[TASK OBJECTIVE]: Only the text is wanted; write out each record below exactly and exclude all pictures.

[MATERIAL FOR THIS EXERCISE]:
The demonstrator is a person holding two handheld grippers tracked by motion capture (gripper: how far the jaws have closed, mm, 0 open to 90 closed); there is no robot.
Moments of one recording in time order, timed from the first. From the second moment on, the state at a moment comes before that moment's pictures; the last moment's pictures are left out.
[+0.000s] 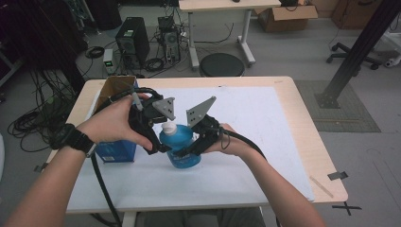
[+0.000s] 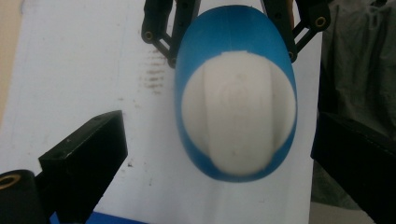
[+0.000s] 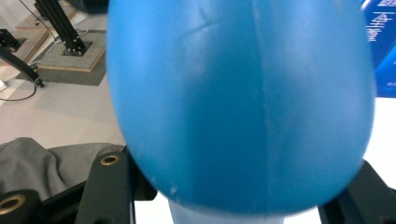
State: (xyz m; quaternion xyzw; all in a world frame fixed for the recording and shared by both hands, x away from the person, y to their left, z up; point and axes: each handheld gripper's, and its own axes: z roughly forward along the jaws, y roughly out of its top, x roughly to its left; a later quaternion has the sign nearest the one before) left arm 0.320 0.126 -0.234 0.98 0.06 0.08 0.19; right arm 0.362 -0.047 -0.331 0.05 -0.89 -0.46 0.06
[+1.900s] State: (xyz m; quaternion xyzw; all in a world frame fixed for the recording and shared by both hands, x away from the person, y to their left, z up) left arm 0.319 0.096 -0.236 0.99 0.05 0.07 0.11; right arm 0.356 -0.040 -0.331 0.05 -0.89 -0.45 0.06
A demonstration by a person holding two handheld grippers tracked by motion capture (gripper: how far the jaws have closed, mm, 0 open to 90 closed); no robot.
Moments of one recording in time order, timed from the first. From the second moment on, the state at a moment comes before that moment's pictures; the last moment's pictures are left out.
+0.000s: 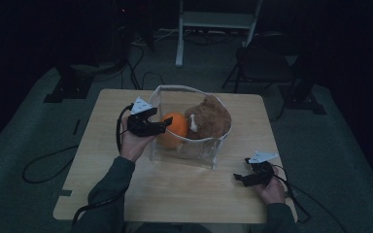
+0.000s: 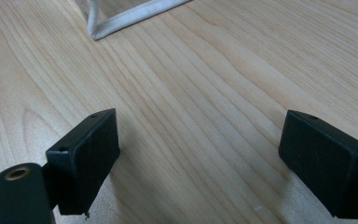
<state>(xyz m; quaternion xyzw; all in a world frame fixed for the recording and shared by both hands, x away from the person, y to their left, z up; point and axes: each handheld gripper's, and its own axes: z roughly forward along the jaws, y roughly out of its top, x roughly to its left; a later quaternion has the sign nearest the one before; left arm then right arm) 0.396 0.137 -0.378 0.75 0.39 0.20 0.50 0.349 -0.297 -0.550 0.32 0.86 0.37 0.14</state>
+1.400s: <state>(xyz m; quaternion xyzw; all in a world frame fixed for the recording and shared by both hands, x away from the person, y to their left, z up) 0.373 0.194 -0.389 0.71 0.41 0.22 0.53 0.349 -0.297 -0.550 0.32 0.86 0.37 0.14</state>
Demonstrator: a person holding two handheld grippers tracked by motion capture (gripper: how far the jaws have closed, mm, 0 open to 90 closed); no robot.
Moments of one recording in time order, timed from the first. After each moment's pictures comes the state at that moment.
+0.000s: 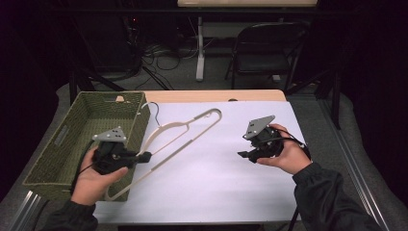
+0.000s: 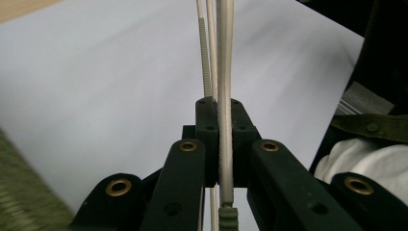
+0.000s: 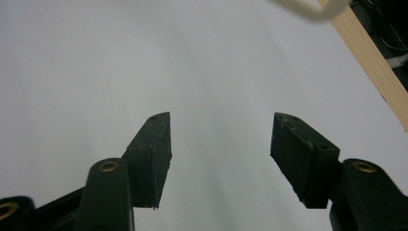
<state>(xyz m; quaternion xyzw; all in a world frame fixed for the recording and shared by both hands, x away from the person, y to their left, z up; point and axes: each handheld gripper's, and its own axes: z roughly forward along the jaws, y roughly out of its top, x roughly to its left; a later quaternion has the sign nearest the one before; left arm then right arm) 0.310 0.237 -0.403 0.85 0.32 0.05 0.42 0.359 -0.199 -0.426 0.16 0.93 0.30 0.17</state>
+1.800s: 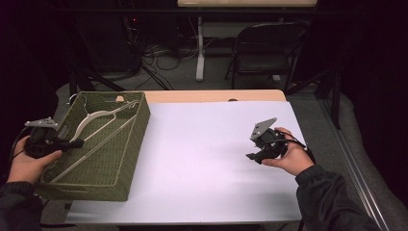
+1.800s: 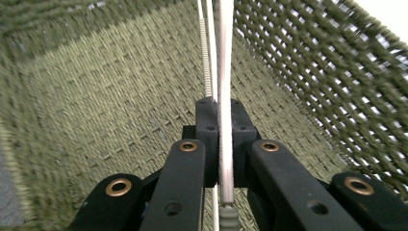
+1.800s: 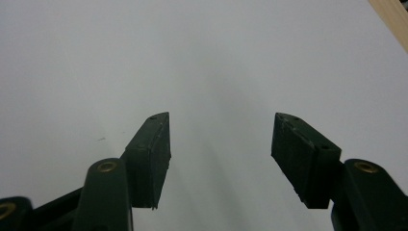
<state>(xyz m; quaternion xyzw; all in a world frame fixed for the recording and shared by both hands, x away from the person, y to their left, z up) 0.371 0.435 -0.451 0.82 0.44 0.10 0.34 0.371 -0.219 -0.455 0.21 0.93 0.25 0.16</state>
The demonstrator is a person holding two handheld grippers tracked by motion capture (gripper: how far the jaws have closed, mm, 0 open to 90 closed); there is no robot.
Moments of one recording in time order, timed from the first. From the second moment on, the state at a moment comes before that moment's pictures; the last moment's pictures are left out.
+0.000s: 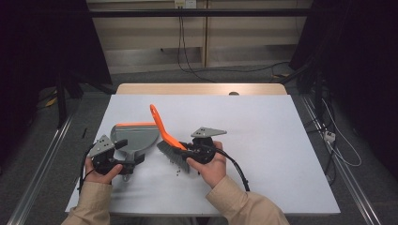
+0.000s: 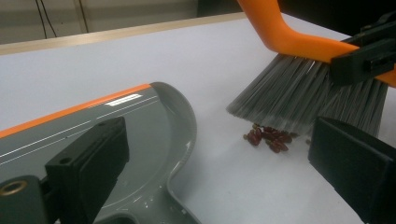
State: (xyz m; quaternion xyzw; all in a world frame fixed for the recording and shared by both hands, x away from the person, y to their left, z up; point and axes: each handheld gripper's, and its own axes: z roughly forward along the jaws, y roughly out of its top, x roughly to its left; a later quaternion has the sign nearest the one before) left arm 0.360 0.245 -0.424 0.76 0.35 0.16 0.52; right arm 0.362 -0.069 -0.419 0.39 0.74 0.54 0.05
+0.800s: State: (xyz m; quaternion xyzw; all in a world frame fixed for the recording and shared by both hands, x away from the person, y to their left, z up) left arm 0.359 0.247 -0.421 0.76 0.35 0.16 0.52; right arm 0.369 -0.063 -0.448 0.50 0.73 0.47 0.06
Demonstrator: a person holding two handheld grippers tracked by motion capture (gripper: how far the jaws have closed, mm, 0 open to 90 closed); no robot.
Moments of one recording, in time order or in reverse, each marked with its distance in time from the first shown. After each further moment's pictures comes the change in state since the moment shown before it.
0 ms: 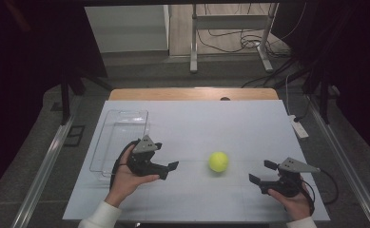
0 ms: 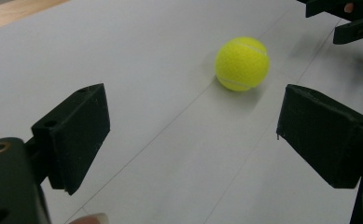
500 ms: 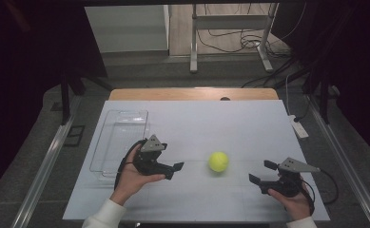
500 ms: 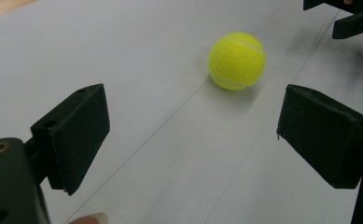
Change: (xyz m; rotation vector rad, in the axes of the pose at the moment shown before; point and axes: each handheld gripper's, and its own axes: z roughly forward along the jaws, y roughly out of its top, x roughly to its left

[RESPONSE TO THE EXERCISE]:
The demonstrator is a person holding two handheld grippers tracked by motion capture (gripper: how far the jaws have closed, mm, 0 open to 90 closed); there is no robot.
Moments of one recording in time order, timed from the first. From the second moment on, the state at a moment comes before that moment's pictures; the last moment's pictures are left out.
[+0.000s] 
[+0.000s] 
[+0.000s] 
State: (xyz m; quaternion xyzw; all in a world frame fixed for the recording and shared by both hands, x away from the person, y to their left, z up; point and axes: each handheld gripper's, and its own axes: z roughly forward along the jaws, y roughly out of its top, x roughly to its left; a later quaternion has the sign nearest the one before) left arm 0.320 0.126 -0.234 0.98 0.06 0.08 0.19; right arm 0.362 -0.047 -0.331 0.05 -0.89 -0.46 0.06
[+1.900s] State: (xyz m; quaternion xyzw; all in a world frame fixed for the recording and shared by both hands, x away from the person, y to their left, z up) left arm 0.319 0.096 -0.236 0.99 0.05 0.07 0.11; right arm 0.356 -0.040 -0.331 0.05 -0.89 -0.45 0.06
A demonstration by a person holding two handheld grippers tracked by motion capture (gripper: how far the jaws have closed, mm, 0 open to 90 closed); no robot.
Moments of one recording in time order, timed from the first. From the second moment on, the state at a moment comes before that moment's pictures; the last moment's pictures are left out.
+0.000s: 
+0.000s: 
<state>(xyz m; quaternion xyzw; all in a world frame fixed for the recording and shared by both hands, x away from the person, y to their left, z up; point and axes: each handheld gripper's, and its own axes: z roughly forward along the jaws, y roughly out of its top, x roughly to its left; a later quaternion has the sign nearest the one before; left arm then right arm) 0.396 0.137 -0.378 0.75 0.39 0.20 0.50 0.349 -0.297 -0.550 0.32 0.86 0.37 0.14</state>
+1.400s: <state>(xyz m; quaternion xyzw; all in a world frame fixed for the recording and shared by both hands, x away from the person, y to their left, z up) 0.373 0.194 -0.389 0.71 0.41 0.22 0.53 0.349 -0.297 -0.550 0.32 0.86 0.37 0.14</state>
Demonstrator: a person holding two handheld grippers tracked by motion capture (gripper: how far the jaws have closed, mm, 0 open to 90 closed); no robot.
Moments of one recording in time order, timed from the first. After each moment's pictures comes the state at that moment.
+0.000s: 
+0.000s: 
+0.000s: 
<state>(xyz m; quaternion xyzw; all in a world frame fixed for the recording and shared by both hands, x away from the person, y to their left, z up; point and axes: each handheld gripper's, and its own axes: z roughly forward along the jaws, y roughly out of its top, x roughly to its left; a later quaternion has the sign nearest the one before; left arm then right arm) 0.310 0.237 -0.403 0.85 0.32 0.05 0.42 0.359 -0.199 -0.426 0.16 0.93 0.30 0.17</state>
+1.800s: 
+1.800s: 
+1.800s: 
<state>(xyz m; quaternion xyzw; all in a world frame fixed for the recording and shared by both hands, x away from the person, y to their left, z up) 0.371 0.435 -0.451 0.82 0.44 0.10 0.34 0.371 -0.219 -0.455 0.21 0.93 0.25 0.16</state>
The demonstrator is a person holding two handheld grippers tracked by motion capture (gripper: how far the jaws have closed, mm, 0 open to 90 closed); there is no robot.
Moments of one recording in time order, timed from the first. From the second moment on, the state at a moment comes before that moment's pictures; the last moment's pictures are left out.
+0.000s: 
+0.000s: 
State: (xyz m; quaternion xyzw; all in a world frame fixed for the recording and shared by both hands, x away from the person, y to their left, z up; point and axes: each handheld gripper's, and its own axes: z roughly forward along the jaws, y roughly out of its top, x roughly to its left; a later quaternion has the sign nearest the one before) left arm 0.360 0.245 -0.424 0.76 0.35 0.16 0.52; right arm 0.362 -0.069 -0.419 0.39 0.74 0.54 0.05
+0.800s: State: (xyz m; quaternion xyzw; all in a world frame fixed for the recording and shared by both hands, x away from the person, y to their left, z up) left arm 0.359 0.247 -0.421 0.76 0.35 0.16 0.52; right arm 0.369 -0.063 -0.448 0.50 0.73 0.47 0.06
Demonstrator: a person holding two handheld grippers tracked by motion capture (gripper: how far the jaws have closed, mm, 0 open to 90 closed); no robot.
Moments of one recording, in time order or in reverse, each marked with its distance in time from the first shown. After each further moment's pictures comes the change in state since the moment shown before it.
0 ms: 
0 ms: 
500 ms: 
500 ms: 
Change: (xyz m; rotation vector rad, in the axes of the pose at the moment shown before; point and axes: each handheld gripper's, and its own axes: z roughly forward along the jaws, y roughly out of its top, x roughly to its left

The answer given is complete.